Recorded data:

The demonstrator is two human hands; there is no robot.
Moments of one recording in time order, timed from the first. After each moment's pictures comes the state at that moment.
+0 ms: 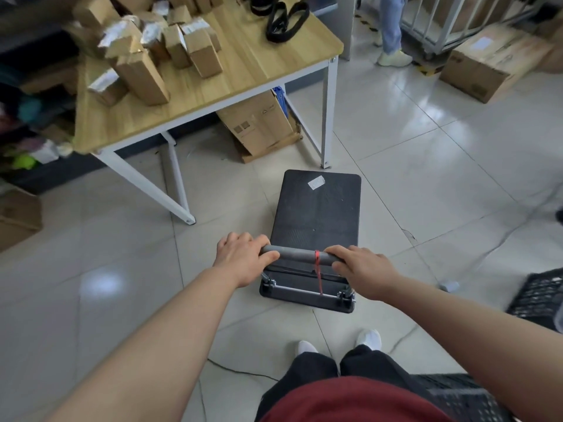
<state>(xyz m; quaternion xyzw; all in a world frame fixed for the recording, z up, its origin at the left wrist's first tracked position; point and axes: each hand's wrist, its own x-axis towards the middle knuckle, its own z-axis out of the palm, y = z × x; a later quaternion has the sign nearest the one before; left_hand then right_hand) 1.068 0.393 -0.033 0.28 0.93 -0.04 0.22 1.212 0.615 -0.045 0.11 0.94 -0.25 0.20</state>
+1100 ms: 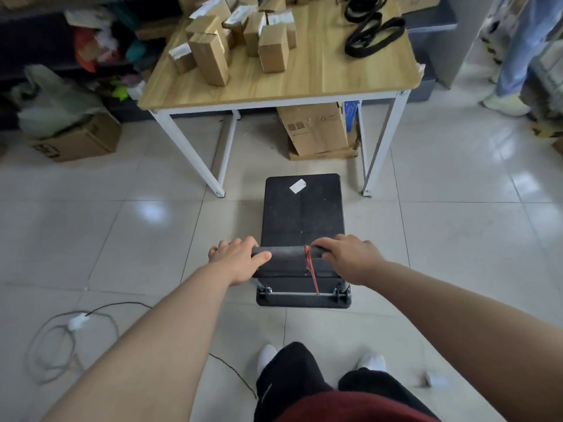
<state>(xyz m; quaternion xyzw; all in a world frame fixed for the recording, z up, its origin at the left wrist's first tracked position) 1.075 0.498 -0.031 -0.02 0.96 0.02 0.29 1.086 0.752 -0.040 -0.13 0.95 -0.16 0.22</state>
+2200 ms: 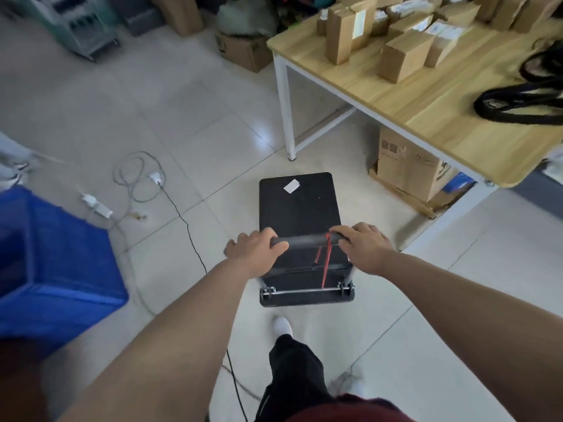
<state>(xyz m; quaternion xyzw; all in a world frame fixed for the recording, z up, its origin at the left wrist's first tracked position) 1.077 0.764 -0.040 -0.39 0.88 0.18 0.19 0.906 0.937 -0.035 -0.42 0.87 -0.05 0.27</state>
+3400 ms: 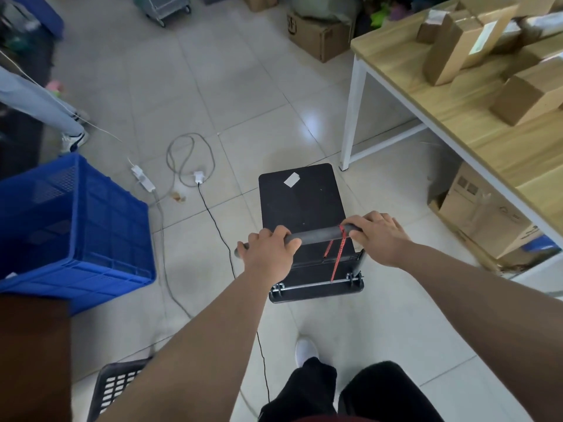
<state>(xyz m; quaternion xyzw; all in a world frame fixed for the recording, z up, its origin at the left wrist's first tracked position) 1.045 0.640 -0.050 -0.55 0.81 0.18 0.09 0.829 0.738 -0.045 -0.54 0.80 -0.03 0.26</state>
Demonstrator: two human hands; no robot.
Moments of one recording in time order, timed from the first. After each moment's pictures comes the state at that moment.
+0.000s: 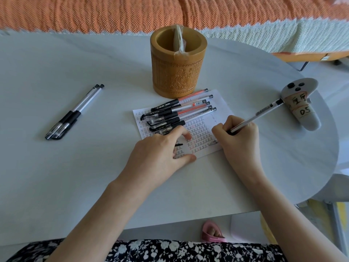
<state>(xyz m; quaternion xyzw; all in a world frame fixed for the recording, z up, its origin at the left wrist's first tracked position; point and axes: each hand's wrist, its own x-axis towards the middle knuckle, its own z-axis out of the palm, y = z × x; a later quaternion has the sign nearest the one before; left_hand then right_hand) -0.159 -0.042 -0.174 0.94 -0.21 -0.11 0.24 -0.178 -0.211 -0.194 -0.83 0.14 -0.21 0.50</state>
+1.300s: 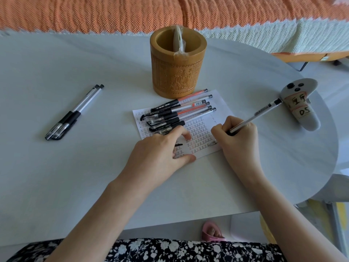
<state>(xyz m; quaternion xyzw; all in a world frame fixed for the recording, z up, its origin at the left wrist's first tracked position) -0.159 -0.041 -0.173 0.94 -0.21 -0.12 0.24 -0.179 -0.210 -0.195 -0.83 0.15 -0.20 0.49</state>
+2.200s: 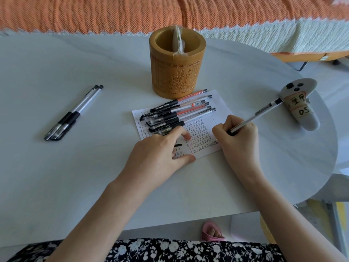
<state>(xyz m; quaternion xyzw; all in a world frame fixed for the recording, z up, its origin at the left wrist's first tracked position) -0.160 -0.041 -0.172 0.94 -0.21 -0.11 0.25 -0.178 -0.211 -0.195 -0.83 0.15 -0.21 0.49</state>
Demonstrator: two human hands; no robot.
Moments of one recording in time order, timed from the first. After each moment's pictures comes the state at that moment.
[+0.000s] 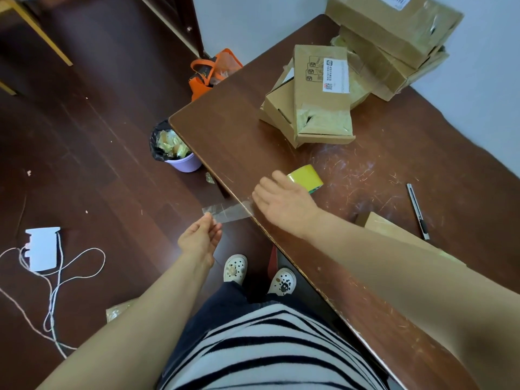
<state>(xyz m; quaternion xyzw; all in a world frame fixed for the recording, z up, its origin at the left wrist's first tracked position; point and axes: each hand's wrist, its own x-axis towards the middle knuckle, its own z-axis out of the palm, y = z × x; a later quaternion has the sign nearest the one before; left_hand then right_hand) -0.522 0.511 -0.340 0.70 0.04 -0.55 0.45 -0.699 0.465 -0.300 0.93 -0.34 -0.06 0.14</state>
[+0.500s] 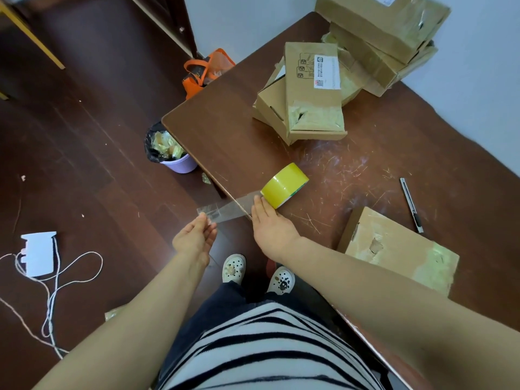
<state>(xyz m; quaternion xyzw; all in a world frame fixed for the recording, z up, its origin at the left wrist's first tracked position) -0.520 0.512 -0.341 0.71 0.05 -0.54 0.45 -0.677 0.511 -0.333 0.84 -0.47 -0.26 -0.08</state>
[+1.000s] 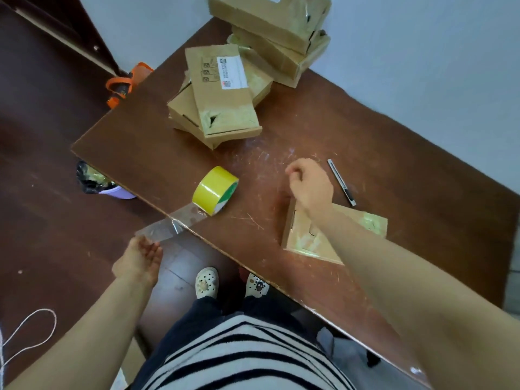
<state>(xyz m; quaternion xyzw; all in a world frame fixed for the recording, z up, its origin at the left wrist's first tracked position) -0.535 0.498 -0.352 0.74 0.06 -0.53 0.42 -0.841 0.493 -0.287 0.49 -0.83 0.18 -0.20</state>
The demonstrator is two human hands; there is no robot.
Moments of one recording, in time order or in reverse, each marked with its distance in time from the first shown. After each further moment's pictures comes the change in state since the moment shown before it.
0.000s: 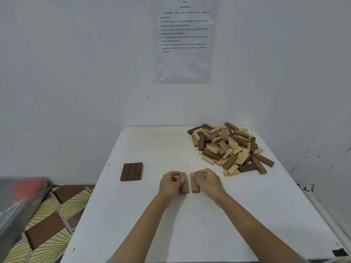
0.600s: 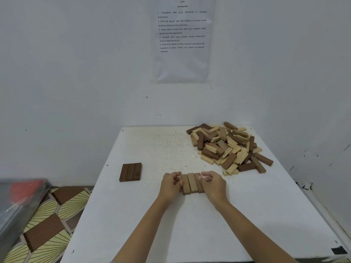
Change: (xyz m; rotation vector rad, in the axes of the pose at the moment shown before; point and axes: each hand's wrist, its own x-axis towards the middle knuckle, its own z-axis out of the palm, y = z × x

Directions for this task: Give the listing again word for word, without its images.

Reply to the exercise:
The demonstrator is two human hands; there is no robot.
Moments of one recording in time order, timed from the first. After each moment's pictures comes the state at that moment.
+0 ms: 
<state>(xyz m; quaternion xyzw; all in a world frame fixed for the recording, z up, its origin at the left wrist's first tracked position; point and axes: each hand's wrist, its own x-axis towards the middle knuckle, its own z-axis out of the palm, y = z × x; a later quaternion has the sign nearest the one before; left_hand then right_hand) 1.068 0.393 -0.033 0.28 0.93 -0.04 0.22 1.212 0.615 -0.045 0.11 0.94 -0.25 0.20</state>
+1100 ms: 
<state>(xyz m; quaternion xyzw; all in a world frame fixed for the recording, z up, its origin at the left wrist's first tracked position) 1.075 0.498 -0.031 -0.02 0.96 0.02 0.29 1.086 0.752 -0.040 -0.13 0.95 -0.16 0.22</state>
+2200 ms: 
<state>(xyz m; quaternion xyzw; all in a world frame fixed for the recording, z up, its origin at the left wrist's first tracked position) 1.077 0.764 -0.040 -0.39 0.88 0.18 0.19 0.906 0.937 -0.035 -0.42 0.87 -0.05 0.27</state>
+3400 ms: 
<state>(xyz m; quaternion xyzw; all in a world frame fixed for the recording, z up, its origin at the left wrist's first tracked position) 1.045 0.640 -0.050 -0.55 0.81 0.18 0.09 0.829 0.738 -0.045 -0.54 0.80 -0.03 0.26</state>
Demonstrator: two human hands; no robot.
Moments of one recording in time order, timed from the first. After each moment's pictures comes the state at that moment.
+0.000s: 
<state>(xyz m; quaternion xyzw; all in a world frame fixed for the recording, z up, its origin at the left wrist's first tracked position; point and axes: each hand's wrist, its own x-axis towards the middle knuckle, its own z-axis out of the palm, y = z × x; a later quaternion has the sign nearest the one before; left_hand then right_hand) -0.159 -0.042 -0.174 0.94 -0.21 -0.11 0.24 -0.178 -0.211 -0.194 -0.83 0.14 -0.21 0.50</state>
+1.300s: 
<state>(xyz m; quaternion xyzw; all in a world frame fixed for the recording, z up, its origin at the left wrist's first tracked position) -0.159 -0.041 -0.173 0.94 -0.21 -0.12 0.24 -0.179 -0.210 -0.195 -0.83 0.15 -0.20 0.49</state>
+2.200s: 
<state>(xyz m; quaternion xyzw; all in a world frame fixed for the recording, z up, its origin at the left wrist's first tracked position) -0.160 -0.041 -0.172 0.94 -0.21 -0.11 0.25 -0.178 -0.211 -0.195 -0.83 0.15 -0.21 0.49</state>
Demonstrator: two human hands; no robot.
Moments of one recording in time order, timed from the first. After each moment's pictures comes the state at that moment.
[+0.000s] 
<state>(xyz m; quaternion xyzw; all in a world frame fixed for the recording, z up, its origin at the left wrist's first tracked position; point and axes: each hand's wrist, its own x-axis towards the middle knuckle, its own z-axis out of the palm, y = z × x; a later quaternion has the sign nearest the one before; left_hand then right_hand) -0.522 0.511 -0.340 0.70 0.04 -0.55 0.45 -0.699 0.465 -0.300 0.93 -0.34 -0.06 0.14</state>
[+0.500s] 
<state>(xyz m; quaternion xyzw; all in a world frame fixed for the recording, z up, its origin at the left wrist's first tracked position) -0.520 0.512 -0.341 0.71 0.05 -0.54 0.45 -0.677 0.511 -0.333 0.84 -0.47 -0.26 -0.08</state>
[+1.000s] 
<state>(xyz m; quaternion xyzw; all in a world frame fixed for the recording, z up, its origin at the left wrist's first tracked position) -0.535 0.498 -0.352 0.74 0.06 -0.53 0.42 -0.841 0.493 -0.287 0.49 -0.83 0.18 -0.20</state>
The demonstrator is two human hands; there is no robot.
Moments of one recording, in time order or in reverse, each marked with its distance in time from the first shown. After each further moment's pictures comes the change in state since the moment shown before it.
0.000s: 
0.600s: 
Change: (xyz m; rotation vector rad, in the axes of the pose at the moment shown before; point and axes: each hand's wrist, its own x-axis towards the middle knuckle, its own z-axis out of the palm, y = z × x

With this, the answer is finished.